Nothing but the lines below from the one holding "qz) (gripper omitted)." up to and including the one holding "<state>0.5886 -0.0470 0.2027" should be copied, exactly and without pictures.
--- START ---
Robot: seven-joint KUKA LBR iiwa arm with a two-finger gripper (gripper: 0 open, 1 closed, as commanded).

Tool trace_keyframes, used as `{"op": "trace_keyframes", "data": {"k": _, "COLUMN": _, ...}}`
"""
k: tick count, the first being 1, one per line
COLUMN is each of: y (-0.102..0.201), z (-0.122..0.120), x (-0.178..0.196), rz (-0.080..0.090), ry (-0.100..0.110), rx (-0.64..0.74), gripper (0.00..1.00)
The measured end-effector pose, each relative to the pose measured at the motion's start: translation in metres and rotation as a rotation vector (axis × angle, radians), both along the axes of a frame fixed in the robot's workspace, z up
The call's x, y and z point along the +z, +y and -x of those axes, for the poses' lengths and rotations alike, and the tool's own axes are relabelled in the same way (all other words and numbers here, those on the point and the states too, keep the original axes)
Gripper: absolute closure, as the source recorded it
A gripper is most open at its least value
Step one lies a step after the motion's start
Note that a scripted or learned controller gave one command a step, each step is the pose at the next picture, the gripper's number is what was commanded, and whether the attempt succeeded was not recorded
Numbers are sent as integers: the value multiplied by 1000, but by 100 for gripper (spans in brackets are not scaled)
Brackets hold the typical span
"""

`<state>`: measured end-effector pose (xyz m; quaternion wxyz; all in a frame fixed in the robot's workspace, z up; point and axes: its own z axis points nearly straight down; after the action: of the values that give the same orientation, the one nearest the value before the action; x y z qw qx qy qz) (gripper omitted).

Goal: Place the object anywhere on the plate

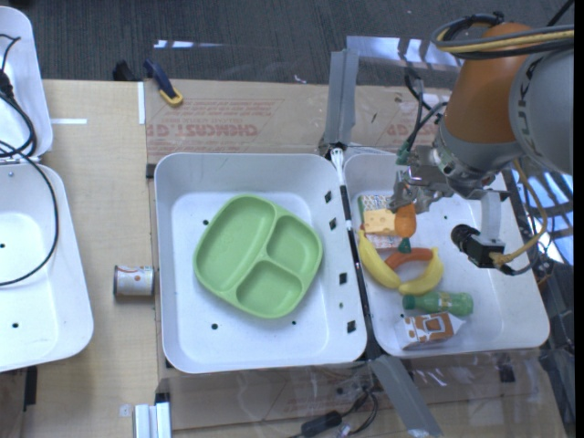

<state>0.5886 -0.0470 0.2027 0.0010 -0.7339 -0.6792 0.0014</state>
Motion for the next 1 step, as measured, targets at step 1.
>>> {"op": "trace_keyframes", "data": {"k": 1, "y": 75, "z": -17, "x": 0, "rz": 1, "ry": -1, "rx": -14, "gripper": 100}}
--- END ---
Exercise response:
`<state>`: measured end-effector pose (xyz m; quaternion wxyz; all in a frame fixed in the robot's workspace, z up; point and axes: its own z axis points nearly straight down; after the action: of the values that give the same orientation, the one nearest the value before the action; x y z qw qx qy qz) (gripper omitted).

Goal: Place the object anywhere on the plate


<state>0.5886 -0.0470 0.2027 0.0010 -0.7339 -0.6792 0.0014</state>

The answer given above is complete as it stands.